**TASK PROMPT**
Transcribe the full listing so that each line reads as it does in the original.

**SOURCE DATA**

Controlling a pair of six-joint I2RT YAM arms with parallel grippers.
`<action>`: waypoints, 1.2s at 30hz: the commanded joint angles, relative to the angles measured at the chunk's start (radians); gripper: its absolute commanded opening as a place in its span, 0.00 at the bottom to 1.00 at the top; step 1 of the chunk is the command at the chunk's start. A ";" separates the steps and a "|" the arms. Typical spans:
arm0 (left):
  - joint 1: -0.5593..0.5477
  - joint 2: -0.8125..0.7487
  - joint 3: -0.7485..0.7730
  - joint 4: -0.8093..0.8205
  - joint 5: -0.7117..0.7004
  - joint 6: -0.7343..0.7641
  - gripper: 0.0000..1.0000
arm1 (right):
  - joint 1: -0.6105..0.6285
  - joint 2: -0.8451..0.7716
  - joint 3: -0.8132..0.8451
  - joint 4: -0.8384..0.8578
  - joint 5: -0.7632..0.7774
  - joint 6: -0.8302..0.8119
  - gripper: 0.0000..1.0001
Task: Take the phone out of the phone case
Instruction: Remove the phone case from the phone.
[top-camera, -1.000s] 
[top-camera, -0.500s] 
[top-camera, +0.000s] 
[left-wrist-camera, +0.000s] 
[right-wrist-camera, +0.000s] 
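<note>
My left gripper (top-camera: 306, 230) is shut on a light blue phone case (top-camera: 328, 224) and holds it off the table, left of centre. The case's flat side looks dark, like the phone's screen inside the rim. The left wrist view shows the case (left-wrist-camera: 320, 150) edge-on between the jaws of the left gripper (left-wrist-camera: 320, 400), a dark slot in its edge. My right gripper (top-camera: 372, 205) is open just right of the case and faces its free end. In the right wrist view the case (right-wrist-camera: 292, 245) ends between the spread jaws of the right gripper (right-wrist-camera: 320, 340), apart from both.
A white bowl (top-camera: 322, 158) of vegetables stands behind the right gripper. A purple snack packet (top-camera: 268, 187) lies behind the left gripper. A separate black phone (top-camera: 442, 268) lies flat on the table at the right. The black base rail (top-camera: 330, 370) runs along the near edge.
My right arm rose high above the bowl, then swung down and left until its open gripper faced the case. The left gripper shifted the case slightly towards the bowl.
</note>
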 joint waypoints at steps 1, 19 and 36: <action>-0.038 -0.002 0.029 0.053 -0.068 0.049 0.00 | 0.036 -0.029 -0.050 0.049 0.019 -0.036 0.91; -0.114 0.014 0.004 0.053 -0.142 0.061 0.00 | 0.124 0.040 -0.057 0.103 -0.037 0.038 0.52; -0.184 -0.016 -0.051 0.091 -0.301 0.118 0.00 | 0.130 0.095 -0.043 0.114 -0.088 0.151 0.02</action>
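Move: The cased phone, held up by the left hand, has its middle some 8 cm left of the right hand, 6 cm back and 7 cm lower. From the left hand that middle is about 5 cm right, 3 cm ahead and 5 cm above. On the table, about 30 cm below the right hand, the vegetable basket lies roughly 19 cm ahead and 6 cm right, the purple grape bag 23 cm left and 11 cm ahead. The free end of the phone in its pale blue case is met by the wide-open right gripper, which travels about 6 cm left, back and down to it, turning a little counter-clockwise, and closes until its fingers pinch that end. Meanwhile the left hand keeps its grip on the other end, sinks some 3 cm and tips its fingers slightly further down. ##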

**EXERCISE SOLUTION**
Controlling a pair of six-joint I2RT YAM arms with parallel grippers.
`<action>`: waypoints, 1.2s at 30hz: the commanded joint angles, relative to the angles measured at the chunk's start (radians); gripper: its absolute commanded opening as a place in its span, 0.00 at the bottom to 1.00 at the top; step 1 of the chunk is the command at the chunk's start. A ";" separates the steps and a "|" the arms. Typical spans:
arm0 (left):
  - joint 1: -0.5593..0.5477
  - joint 2: -0.8125..0.7487
  - joint 3: -0.7485..0.7730
  - joint 4: -0.8093..0.8205
  - joint 5: -0.7117..0.7004
  - joint 6: -0.7343..0.7641
  - gripper: 0.0000..1.0000
arm1 (right):
  - joint 1: -0.6105..0.6285
  - joint 2: -0.8451..0.7716
  - joint 3: -0.8132..0.8451
  - joint 4: -0.8384..0.8578
  - joint 5: -0.7632..0.7774
  - joint 6: -0.8302..0.8119
  - gripper: 0.0000..1.0001
Task: Take the phone out of the phone case
Instruction: Remove the phone case from the phone.
[top-camera, -1.000s] 
[top-camera, -0.500s] 
[top-camera, +0.000s] 
[left-wrist-camera, +0.000s] 
[right-wrist-camera, +0.000s] 
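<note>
My left gripper (top-camera: 306, 230) is shut on a light blue phone case (top-camera: 328, 224) and holds it off the table, left of centre. The case's flat side looks dark, like the phone's screen inside the rim. The left wrist view shows the case (left-wrist-camera: 320, 150) edge-on between the jaws of the left gripper (left-wrist-camera: 320, 400), a dark slot in its edge. My right gripper (top-camera: 372, 205) is open just right of the case and faces its free end. In the right wrist view the case (right-wrist-camera: 292, 245) ends between the spread jaws of the right gripper (right-wrist-camera: 320, 340), apart from both.
A white bowl (top-camera: 322, 158) of vegetables stands behind the right gripper. A purple snack packet (top-camera: 268, 187) lies behind the left gripper. A separate black phone (top-camera: 442, 268) lies flat on the table at the right. The black base rail (top-camera: 330, 370) runs along the near edge.
My right arm rose high above the bowl, then swung down and left until its open gripper faced the case. The left gripper shifted the case slightly towards the bowl.
</note>
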 joint waypoints at steps 1, 19 and 36: <action>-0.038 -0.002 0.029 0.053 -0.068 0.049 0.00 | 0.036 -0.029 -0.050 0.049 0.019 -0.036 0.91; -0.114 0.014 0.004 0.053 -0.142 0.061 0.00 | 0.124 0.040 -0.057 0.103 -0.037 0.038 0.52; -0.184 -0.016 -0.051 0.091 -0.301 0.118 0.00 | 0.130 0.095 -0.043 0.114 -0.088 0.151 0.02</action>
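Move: The cased phone, held up by the left hand, has its middle some 8 cm left of the right hand, 6 cm back and 7 cm lower. From the left hand that middle is about 5 cm right, 3 cm ahead and 5 cm above. On the table, about 30 cm below the right hand, the vegetable basket lies roughly 19 cm ahead and 6 cm right, the purple grape bag 23 cm left and 11 cm ahead. The free end of the phone in its pale blue case is met by the wide-open right gripper, which travels about 6 cm left, back and down to it, turning a little counter-clockwise, and closes until its fingers pinch that end. Meanwhile the left hand keeps its grip on the other end, sinks some 3 cm and tips its fingers slightly further down. ##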

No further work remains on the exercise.